* Extracted records *
----

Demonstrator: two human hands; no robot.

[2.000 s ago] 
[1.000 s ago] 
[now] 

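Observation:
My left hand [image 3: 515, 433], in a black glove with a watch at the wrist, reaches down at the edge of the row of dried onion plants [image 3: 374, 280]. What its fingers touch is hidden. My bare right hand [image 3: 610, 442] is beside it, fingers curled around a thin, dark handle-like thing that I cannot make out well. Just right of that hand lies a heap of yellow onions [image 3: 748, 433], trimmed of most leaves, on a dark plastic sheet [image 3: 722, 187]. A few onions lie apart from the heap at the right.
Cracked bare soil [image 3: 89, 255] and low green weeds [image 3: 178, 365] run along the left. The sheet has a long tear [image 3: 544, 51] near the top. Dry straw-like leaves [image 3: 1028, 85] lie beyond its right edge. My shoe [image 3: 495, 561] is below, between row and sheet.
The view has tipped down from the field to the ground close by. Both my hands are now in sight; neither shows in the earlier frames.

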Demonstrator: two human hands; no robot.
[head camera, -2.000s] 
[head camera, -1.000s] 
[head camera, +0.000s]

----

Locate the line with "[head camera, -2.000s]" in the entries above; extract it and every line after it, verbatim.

* Result for this task *
[head camera, -2.000s] 
[head camera, -1.000s] 
[head camera, +0.000s]

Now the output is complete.